Andrew Saydjari has been awarded the International Astronomical Union’s (IAU) Ph.D. Prize (from Division H: Interstellar Matter and Local Universe) for his thesis entitled, “Statistical Models of the Spatial, Kinematic, and Chemical Complexity of Dust,”
Courtesy Andrew Saydjari

Cambridge, MA (September 24, 2025)— Andrew Saydjari has been awarded an International Astronomical Union (IAU) Ph.D. Prize for his thesis, titled "Statistical Models of the Spatial, Kinematic, and Chemical Complexity of Dust." He completed this work while at the Center for Astrophysics | Harvard & Smithsonian (CfA).

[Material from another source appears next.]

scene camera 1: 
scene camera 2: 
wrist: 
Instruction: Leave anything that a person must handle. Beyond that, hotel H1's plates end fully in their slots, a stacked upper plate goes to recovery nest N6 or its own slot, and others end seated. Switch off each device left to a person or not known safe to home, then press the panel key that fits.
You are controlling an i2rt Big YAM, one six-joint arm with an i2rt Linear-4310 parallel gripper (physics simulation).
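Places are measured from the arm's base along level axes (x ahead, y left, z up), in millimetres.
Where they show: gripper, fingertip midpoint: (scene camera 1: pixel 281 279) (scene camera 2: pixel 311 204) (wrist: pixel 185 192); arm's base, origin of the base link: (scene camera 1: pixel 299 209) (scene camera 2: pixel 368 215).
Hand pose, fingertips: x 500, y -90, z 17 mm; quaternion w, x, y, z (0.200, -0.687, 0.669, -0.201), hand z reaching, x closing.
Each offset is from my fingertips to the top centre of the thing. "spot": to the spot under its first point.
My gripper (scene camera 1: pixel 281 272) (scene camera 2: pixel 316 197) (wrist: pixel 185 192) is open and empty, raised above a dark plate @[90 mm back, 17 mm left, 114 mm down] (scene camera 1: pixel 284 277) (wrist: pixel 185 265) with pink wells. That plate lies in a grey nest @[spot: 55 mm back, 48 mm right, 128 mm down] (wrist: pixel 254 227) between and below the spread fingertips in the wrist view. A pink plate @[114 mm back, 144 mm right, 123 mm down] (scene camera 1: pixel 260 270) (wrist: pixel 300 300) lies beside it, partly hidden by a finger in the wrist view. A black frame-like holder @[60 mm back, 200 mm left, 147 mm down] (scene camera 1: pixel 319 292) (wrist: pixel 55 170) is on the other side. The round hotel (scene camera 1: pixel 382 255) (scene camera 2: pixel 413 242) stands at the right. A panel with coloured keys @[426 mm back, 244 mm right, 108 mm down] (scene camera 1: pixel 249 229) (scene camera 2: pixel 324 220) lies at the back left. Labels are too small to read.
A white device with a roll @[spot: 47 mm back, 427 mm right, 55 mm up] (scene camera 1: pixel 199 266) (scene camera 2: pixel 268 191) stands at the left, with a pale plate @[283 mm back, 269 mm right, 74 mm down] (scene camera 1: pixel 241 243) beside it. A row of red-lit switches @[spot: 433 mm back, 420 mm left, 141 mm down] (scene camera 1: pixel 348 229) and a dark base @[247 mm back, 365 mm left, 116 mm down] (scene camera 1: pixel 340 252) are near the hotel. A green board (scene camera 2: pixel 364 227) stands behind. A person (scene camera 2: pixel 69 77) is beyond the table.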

The prize celebrates outstanding scientific achievements made globally in astrophysics and is awarded annually in each of the IAU’s nine divisions. Saydjari received the prize in the Division of Interstellar Matter and Local Universe, which this year received 118 applications. The award provides a travel grant to the IAU General Assembly to be held in Rome, Italy in August 2027 and an invitation to give a talk on his work.

Saydjari received his Ph.D. from Harvard University in 2024, where he studied with Doug Finkbeiner, CfA professor of astronomy and physics at Harvard University, and is now a NASA Hubble Fellow at Princeton University.

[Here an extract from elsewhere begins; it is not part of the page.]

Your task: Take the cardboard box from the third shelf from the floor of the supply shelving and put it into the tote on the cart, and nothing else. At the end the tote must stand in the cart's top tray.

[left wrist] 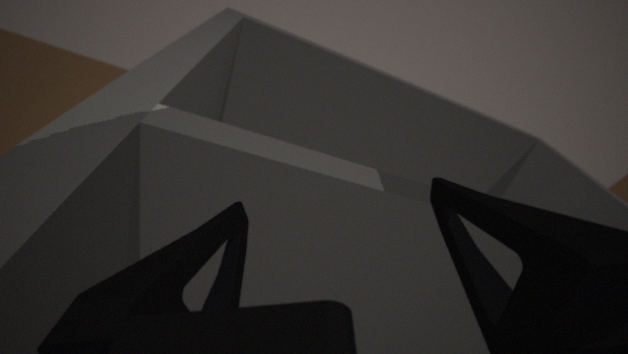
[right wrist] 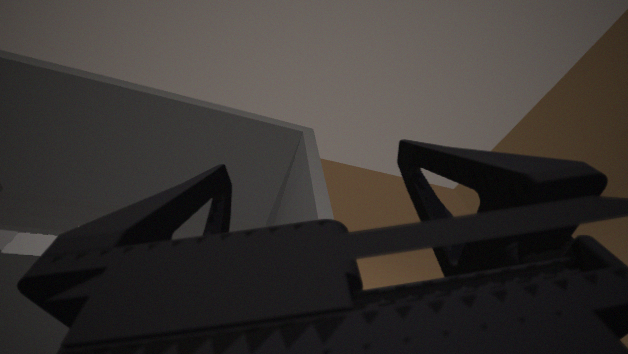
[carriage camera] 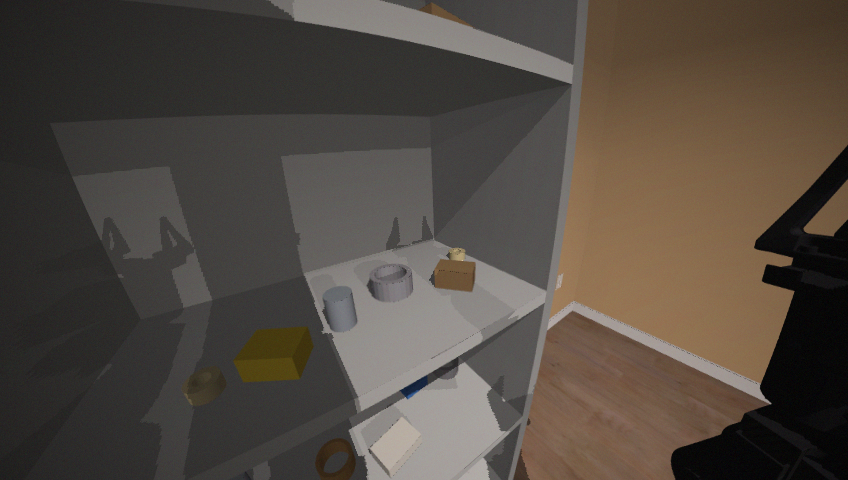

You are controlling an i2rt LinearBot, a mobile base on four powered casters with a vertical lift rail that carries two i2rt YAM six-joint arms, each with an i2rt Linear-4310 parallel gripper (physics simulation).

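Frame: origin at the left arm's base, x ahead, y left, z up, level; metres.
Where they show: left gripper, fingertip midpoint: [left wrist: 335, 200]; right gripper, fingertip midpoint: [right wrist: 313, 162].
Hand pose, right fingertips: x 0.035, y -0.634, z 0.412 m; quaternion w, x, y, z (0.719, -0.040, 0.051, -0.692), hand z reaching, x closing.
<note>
After its pixels a point has its place.
A brown cardboard box [carriage camera: 454, 274] {x 0.435, y -0.422, z 0.134 m} stands at the right end of the lit grey shelf [carriage camera: 414, 322] {x 0.330, y -0.321, z 0.093 m} in the carriage view. The corner of a second brown box [carriage camera: 441, 11] {x 0.432, y -0.405, z 0.644 m} shows on the shelf above. My right arm [carriage camera: 802, 334] {x 0.026, y -0.606, z 0.275 m} is a dark shape at the right edge, away from the shelving. My right gripper [right wrist: 313, 162] {x 0.035, y -0.634, z 0.412 m} is open and empty and points up at the ceiling beside the shelving's top. My left gripper [left wrist: 335, 200] {x 0.021, y -0.016, z 0.443 m} is open and empty and points up at the shelving's upper part. The tote and the cart are out of view.
On the same shelf stand a grey cylinder [carriage camera: 339, 308] {x 0.320, y -0.186, z 0.146 m}, a grey ring [carriage camera: 391, 281] {x 0.415, y -0.277, z 0.141 m}, a small cream roll [carriage camera: 455, 253] {x 0.593, y -0.459, z 0.118 m} behind the box, a yellow box [carriage camera: 274, 353] {x 0.226, y -0.106, z 0.138 m} and a tape roll [carriage camera: 203, 386] {x 0.189, y -0.011, z 0.118 m}. The shelf below holds a white box [carriage camera: 394, 445] {x 0.335, y -0.240, z -0.325 m}, a brown ring [carriage camera: 334, 458] and a blue item [carriage camera: 414, 388] {x 0.517, y -0.304, z -0.336 m}.
</note>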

Saydjari's research focuses on extracting information from large astronomical surveys. By creating a better understanding of the hardware involved in processing astronomical data, such as telescopes, cameras, spectrographs, and computing clusters, Saydjari creates maps that help us better understand our place in the Milky Way galaxy, how our galaxy is evolving over time, and where stars are forming and why. His thesis focused on structures on large scales similar to that of the Milky Way.

While working on his Ph.D., Saydjari created the the DECaPS2 survey, the largest photometric catalog ever obtained with a single camera. He also used the Gaia and SDSS-V surveys to create two of the largest catalogs of stellar and dust absorption features generated from stellar spectroscopy, and generated the deepest and highest angular resolution 3D spatial map of our Milky Way's interstellar dust. These catalogs made significant improvements in survey systematics and error estimation.

Saydjari is currently creating a new 3D map of dust location and movement in our galaxy. He is using new observations from NASA's James Webb Space Telescope to probe the 3D structures of clouds and dust in the Milky Way on small scales, similar to that of our Solar System.

"Andrew's thesis pushes the frontier of understanding interstellar dust in all its dimensions— where it resides, how it flows, and what it is made of," said Catherine Zucker, an astrophysicist at the Center for Astrophysics | Harvard & Smithsonian, who provided a letter of support to Saydjari for his award. "By mapping the structure, dynamics, and composition of dust, Andrew is opening the door to new studies of the interstellar medium, star formation, and the chemical evolution of our galaxy."